The Oxford Handbook of Peacebuilding, Statebuilding, and Peace Formation

The Oxford Handbook of Peacebuilding, Statebuilding, and Peace Formation PDF Author: Oliver P. Richmond
Publisher: Oxford University Press
ISBN: 0190904410
Category : Political Science
Languages : en
Pages : 705

Book Description
"The Oxford Handbook of Peacebuilding, Statebuilding, and Peace Formation offers an authoritative and comprehensive overview of peacebuilding, statebuilding, and peace formation.
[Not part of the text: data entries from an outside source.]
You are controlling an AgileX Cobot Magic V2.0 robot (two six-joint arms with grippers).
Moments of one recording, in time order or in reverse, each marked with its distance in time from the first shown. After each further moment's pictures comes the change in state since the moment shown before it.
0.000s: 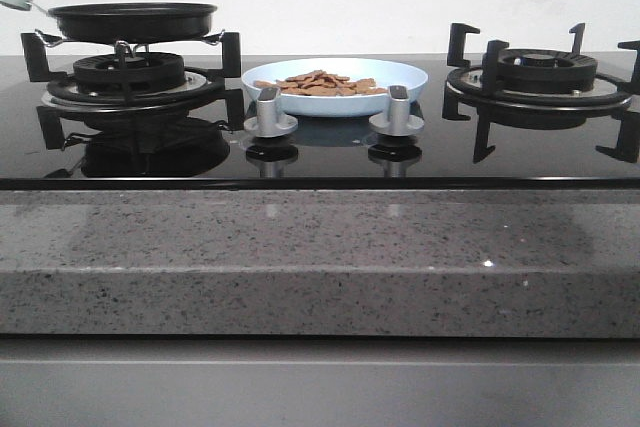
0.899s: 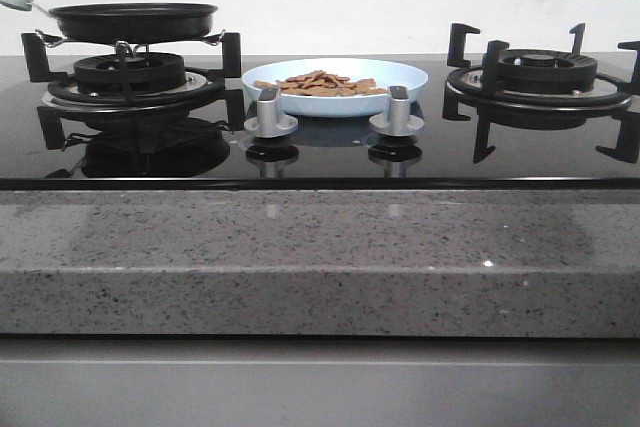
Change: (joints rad) left arm 0.000 0.000 0.000 0.000 -0.003 0.000; right arm -0.152 -0.406 0.409 -0.065 -0.580 -0.056
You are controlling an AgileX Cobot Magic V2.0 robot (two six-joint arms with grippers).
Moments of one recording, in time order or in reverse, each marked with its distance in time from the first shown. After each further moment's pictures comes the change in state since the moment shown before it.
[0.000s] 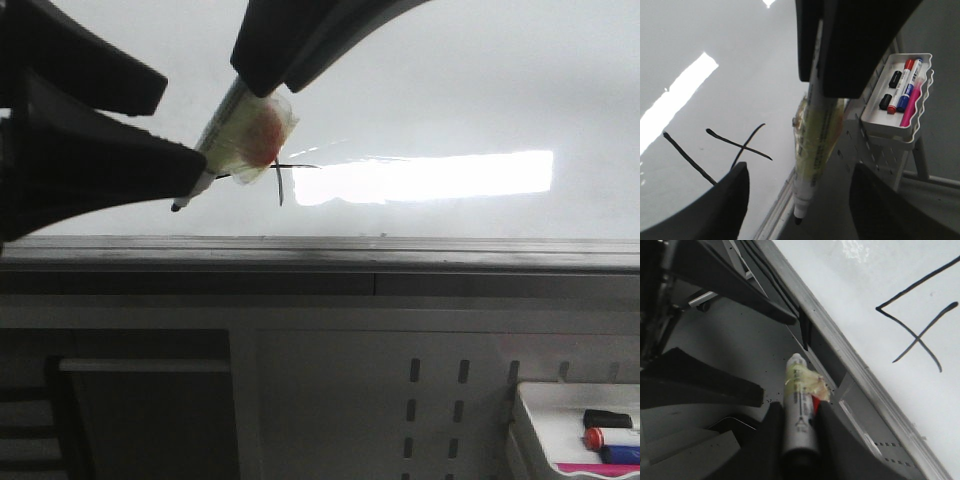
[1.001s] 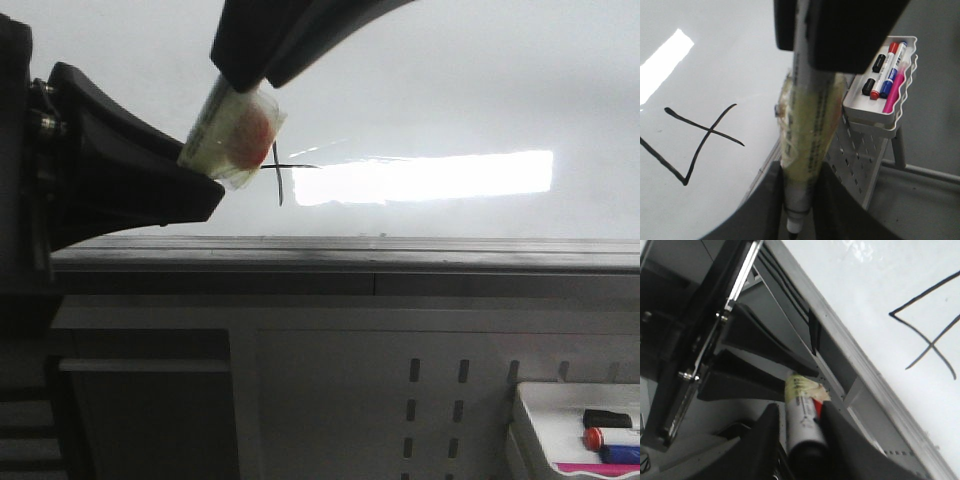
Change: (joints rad) left arm -0.002 0.107 -0.002 -0.069 -0.048 0.007; right arm 0.017 0.000 0.000 0.035 -0.025 -0.007
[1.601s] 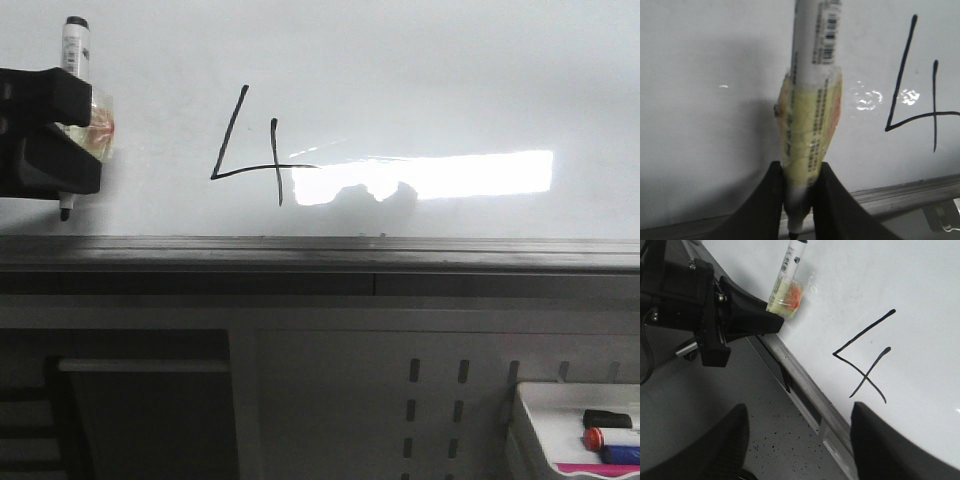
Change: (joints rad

With contributions from over thirty distinguished and leading scholars, the Handbook provides a timely, engaging, and critical overview of conceptual foundations, political implications, and tensions at the global, regional, and local levels. It examines the key policies, practices, examples, and discourses underlining various segments of peacebuilding, statebuilding, and peace formation both as discursive formulations and as policy practices. Organized around four major thematic sections, the Handbook offers a state-of-the-art synthesis of the most pressing contemporary peace and conflict issues and charts new pathways for responding to transnational insecurities"--

Peace Formation and Political Order in Conflict Affected Societies

Peace Formation and Political Order in Conflict Affected Societies PDF Author: Oliver P. Richmond
Publisher: Oxford University Press
ISBN: 0190237643
Category : Political Science
Languages : en
Pages : 265

Book Description
International actors, including key states like the US and organizations such as the UN, EU, African Union, and World Bank, and a range of NGOs, have long been confronted with the question of how to achieve an emancipatory form of peace. This book argues that the localized formation of peace has not been examined closely enough. Yet it provides important 'navigation points for policymakers' and the crucial and, so far, often-missing legitimacy for wider peacebuilding and statebuilding efforts.